*What is expected*
Quote all of the data that follows exactly as written, skipping the images.

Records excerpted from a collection

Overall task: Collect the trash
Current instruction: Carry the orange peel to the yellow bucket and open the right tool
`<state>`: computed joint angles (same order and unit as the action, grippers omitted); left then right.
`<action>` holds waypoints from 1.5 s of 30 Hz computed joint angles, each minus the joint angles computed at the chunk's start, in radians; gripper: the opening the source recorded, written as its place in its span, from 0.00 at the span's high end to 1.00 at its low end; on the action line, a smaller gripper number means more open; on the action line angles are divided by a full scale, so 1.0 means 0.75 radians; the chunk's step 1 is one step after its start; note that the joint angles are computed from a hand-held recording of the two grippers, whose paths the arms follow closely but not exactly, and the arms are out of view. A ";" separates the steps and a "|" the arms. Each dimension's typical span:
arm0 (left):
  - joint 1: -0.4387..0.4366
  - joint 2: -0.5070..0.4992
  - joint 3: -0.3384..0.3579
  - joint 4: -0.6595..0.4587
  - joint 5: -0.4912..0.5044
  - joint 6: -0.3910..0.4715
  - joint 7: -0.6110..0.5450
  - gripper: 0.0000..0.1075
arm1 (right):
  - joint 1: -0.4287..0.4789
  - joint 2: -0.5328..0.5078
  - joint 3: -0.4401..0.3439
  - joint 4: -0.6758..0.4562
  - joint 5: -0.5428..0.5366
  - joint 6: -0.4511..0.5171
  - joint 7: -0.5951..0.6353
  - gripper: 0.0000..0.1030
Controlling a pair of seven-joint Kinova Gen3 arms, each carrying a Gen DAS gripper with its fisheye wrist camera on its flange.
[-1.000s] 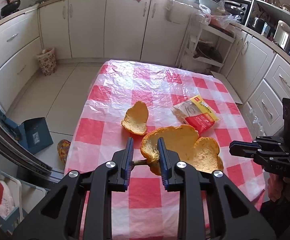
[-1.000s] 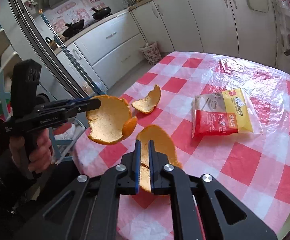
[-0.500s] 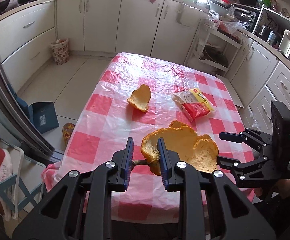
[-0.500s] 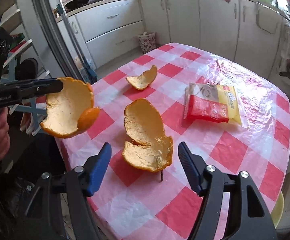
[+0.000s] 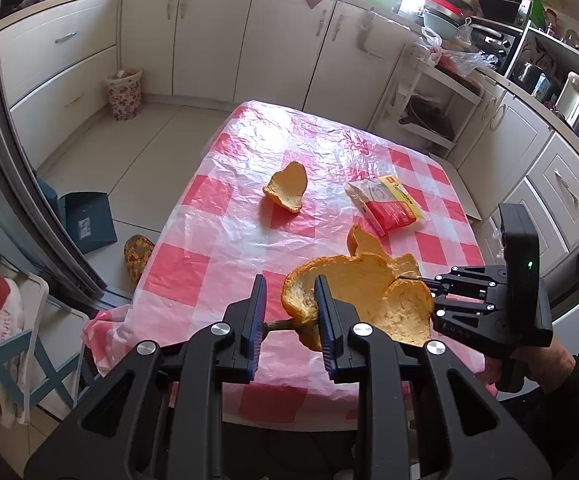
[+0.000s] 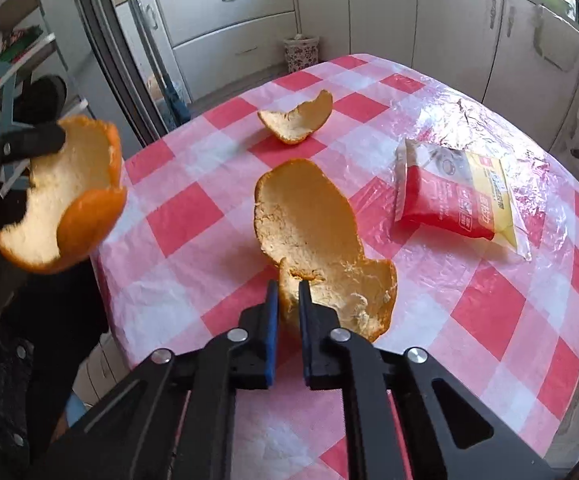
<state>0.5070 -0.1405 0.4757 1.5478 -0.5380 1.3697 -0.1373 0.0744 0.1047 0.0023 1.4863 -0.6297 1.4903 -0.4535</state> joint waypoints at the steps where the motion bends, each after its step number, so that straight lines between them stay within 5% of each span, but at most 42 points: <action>1: 0.001 0.001 -0.001 0.000 0.001 -0.007 0.001 0.79 | 0.024 0.027 0.017 -0.029 -0.043 0.049 -0.023 0.94; 12: 0.058 0.061 -0.002 -0.057 -0.032 -0.007 0.011 0.79 | 0.348 0.229 0.034 -0.265 -0.443 0.388 -0.286 0.95; 20: 0.203 0.208 -0.031 -0.206 -0.140 0.016 -0.016 0.79 | 0.591 0.326 0.045 -0.428 -0.595 0.358 -0.498 0.95; 28: 0.382 0.411 -0.098 -0.434 -0.242 0.024 -0.152 0.79 | 0.743 0.430 0.053 -0.561 -0.491 0.224 -0.744 0.95; 38: 0.484 0.624 -0.218 -0.687 -0.171 -0.089 -0.349 0.80 | 0.725 0.618 0.046 -0.742 -0.117 0.146 -1.000 0.95; 41: 0.508 0.711 -0.254 -0.803 -0.151 -0.098 -0.432 0.80 | 0.728 0.674 0.041 -0.799 -0.042 0.124 -1.087 0.90; 43: 0.521 0.773 -0.281 -0.888 -0.134 -0.074 -0.489 0.81 | 0.747 0.709 0.037 -0.855 -0.017 0.120 -1.171 0.65; 45: 0.530 0.776 -0.314 -0.895 -0.113 -0.073 -0.507 0.81 | 0.792 0.723 0.001 -0.888 -0.034 0.116 -1.202 0.62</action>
<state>0.9042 0.4418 0.2401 0.8763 -0.6227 1.3150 -0.5179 0.6682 0.6469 0.0031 0.8204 -0.6549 1.5776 -1.3546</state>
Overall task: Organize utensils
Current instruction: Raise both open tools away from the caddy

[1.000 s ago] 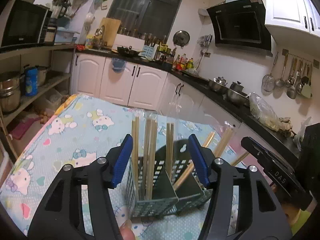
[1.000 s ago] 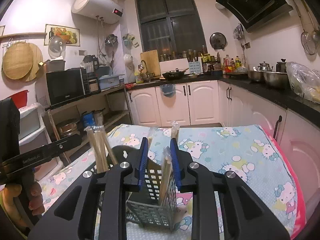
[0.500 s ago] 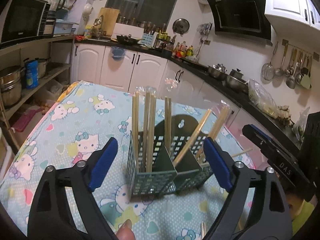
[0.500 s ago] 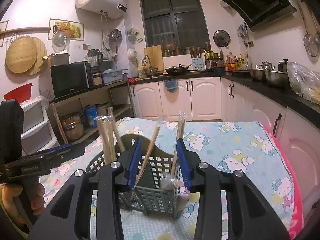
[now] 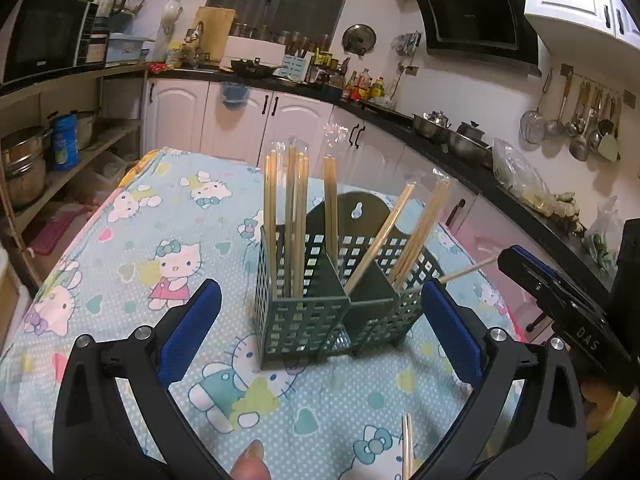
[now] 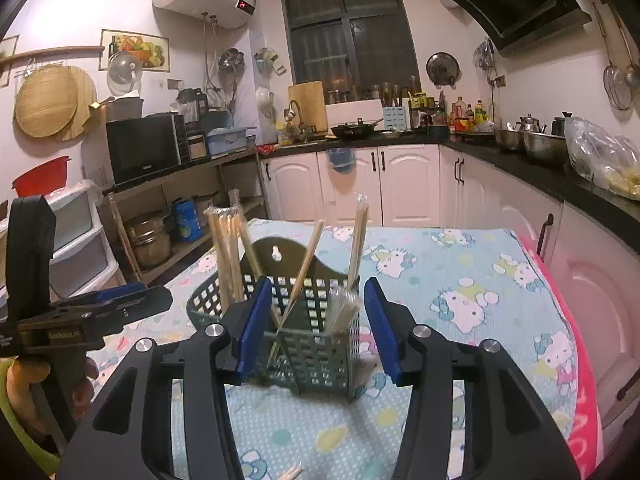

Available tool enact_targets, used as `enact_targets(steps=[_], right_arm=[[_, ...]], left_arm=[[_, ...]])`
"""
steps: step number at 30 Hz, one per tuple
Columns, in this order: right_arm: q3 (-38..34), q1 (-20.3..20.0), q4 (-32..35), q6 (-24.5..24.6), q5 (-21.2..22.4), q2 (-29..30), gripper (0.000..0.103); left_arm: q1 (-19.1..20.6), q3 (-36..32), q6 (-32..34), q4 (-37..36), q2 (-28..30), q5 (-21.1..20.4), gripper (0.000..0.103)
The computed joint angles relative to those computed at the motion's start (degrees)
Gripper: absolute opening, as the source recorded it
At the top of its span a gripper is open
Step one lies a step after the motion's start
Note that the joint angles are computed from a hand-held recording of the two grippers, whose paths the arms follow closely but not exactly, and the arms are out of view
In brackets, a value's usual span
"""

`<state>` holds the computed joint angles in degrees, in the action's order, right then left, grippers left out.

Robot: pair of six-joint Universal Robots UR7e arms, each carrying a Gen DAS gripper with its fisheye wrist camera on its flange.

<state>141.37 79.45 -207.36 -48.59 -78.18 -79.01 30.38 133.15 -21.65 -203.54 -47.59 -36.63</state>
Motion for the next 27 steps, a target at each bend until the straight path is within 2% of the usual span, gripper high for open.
enact_targets(steps=[27], right_arm=[[7.6, -5.4, 1.5, -1.5, -2.1, -6.5, 0.05]], left_arm=[[-4.1, 5.1, -8.5, 4.0, 0.4, -0.6, 0.092]])
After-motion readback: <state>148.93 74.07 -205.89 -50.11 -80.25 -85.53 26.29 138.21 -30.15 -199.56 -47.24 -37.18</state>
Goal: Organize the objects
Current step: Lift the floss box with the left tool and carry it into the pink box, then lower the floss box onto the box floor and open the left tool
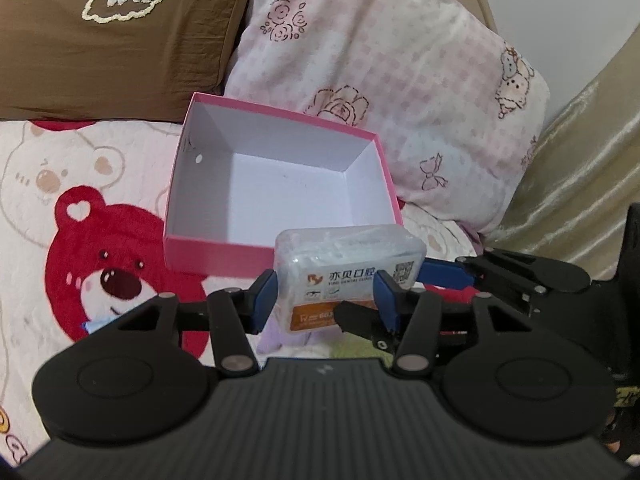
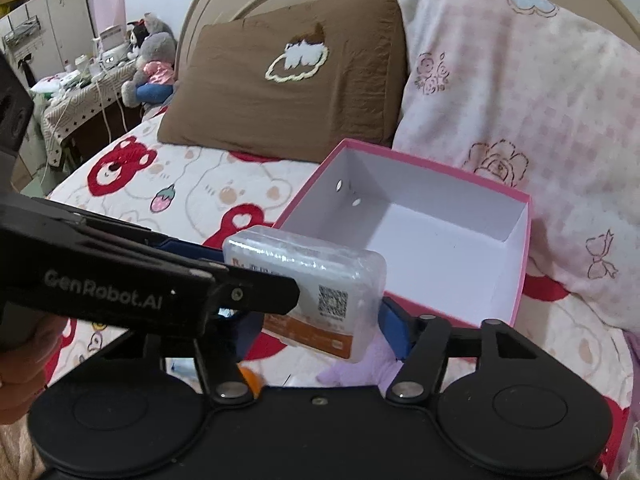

*Answer to this exercise*
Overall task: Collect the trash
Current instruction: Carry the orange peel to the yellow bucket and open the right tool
`<state>`: computed joint angles (same order and unit as the action, grippers omitted); left then right.
`<action>` holds waypoints from 1.5 s of 30 Hz computed joint angles, each minus the joint angles computed at the chunk's start, in radians; gripper: the opening the source recorded, written as its place in its span, from 0.00 at the span's high end to 1.00 at its low end; on the action line, a smaller gripper number means more open; on the action line angles are divided by a full scale, so 1.0 means 0.75 radians; the chunk's step 1 is one step after its start; note that the joint angles are computed from a hand-held recording of the two grippers, whose paths the arms follow closely but not exactly, and the arms are out of view. A ";" separates the steps and a "|" the arms. Each dimension's typical span:
arm0 (left):
  - joint 1: -0.4387..0.4366
  - joint 2: -0.5070..0.4992
  - joint 3: -0.3384..0.3579
  - joint 4: -0.6595..0.4587
  - joint 5: -0.4912..0.5044
  - joint 6: -0.3910..0.4715
  - joint 7: -0.6110..0.5450
  - gripper: 0.0000..0.1075
arm1 (right):
  - joint 1: -0.4287..0.4789
  - joint 2: -0.5328..0.5078
  - joint 3: -0.4401..0.3439
  - joint 4: -0.6758..0.4562
  - joint 5: -0.5428..0.5366
  - joint 6: -0.4511..0.5171
  - joint 7: -0.5951..0.6353
  - gripper: 0.0000..0.1030
Controlling a pair of seven-joint Kinova Gen3 arms, each carrying a Gen DAS gripper with its fisheye wrist camera on its flange.
[-1.000s] 
[-1.000s] 
[-0.500s] 
[-0.500s] 
[+0.000s] 
[+0.000s] 
<state>0.5070 -0.1405 0.4757 1.5478 -0.5380 1.3697 -0.1373 0.0744 0.1047 0.0023 1.4863 -0.6297 1.4903 -0.4535</state> joint waypoints at the steps where the motion bends, each after its step number, so that straight lines between them stay within 5% of each span, but at most 42 points: <action>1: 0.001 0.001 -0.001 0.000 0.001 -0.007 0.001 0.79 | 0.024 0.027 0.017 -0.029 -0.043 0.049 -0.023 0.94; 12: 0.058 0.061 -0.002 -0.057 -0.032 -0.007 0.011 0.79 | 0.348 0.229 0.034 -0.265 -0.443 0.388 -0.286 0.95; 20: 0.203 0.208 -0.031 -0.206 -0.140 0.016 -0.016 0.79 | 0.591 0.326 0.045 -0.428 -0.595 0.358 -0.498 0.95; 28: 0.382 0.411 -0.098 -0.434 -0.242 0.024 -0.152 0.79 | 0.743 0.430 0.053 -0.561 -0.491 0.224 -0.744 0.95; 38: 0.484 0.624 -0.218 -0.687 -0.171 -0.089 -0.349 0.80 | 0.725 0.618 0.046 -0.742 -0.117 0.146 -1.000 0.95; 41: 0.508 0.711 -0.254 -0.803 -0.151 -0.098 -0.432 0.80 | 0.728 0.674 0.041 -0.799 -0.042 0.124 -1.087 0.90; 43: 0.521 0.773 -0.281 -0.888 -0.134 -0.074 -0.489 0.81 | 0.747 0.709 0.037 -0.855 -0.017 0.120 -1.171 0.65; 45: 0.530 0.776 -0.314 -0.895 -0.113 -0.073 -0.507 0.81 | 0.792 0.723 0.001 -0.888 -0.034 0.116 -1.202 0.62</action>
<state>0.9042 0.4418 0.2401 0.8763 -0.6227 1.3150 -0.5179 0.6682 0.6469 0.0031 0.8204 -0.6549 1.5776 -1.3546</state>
Overall task: Organize utensils
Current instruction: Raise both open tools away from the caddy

[1.000 s ago] 
[1.000 s ago] 
[0.500 s ago] 
[0.500 s ago] 
[now] 
[now] 

Available tool enact_targets, used as `enact_targets(steps=[_], right_arm=[[_, ...]], left_arm=[[_, ...]])`
"""
steps: step number at 30 Hz, one per tuple
Columns, in this order: right_arm: q3 (-38..34), q1 (-20.3..20.0), q4 (-32..35), q6 (-24.5..24.6), q5 (-21.2..22.4), q2 (-29..30), gripper (0.000..0.103); left_arm: q1 (-19.1..20.6), q3 (-36..32), q6 (-32..34), q4 (-37..36), q2 (-28..30), q5 (-21.1..20.4), gripper (0.000..0.103)
The computed joint angles relative to those computed at the motion's start (degrees)
Gripper: absolute opening, as the source recorded it
At the top of its span a gripper is open
Step one lies a step after the motion's start
Note that the joint angles are computed from a hand-held recording of the two grippers, whose paths the arms follow closely but not exactly, and the arms are out of view
In brackets, a value's usual span
"""

`<state>` holds the computed joint angles in degrees, in the action's order, right then left, grippers left out.

Robot: pair of six-joint Universal Robots UR7e arms, each carrying a Gen DAS gripper with its fisheye wrist camera on its flange.

<state>141.37 79.45 -207.36 -48.59 -78.18 -79.01 30.38 133.15 -21.65 -203.54 -47.59 -36.63</state>
Motion for the next 27 steps, a target at each bend until the straight path is within 2% of the usual span, gripper high for open.
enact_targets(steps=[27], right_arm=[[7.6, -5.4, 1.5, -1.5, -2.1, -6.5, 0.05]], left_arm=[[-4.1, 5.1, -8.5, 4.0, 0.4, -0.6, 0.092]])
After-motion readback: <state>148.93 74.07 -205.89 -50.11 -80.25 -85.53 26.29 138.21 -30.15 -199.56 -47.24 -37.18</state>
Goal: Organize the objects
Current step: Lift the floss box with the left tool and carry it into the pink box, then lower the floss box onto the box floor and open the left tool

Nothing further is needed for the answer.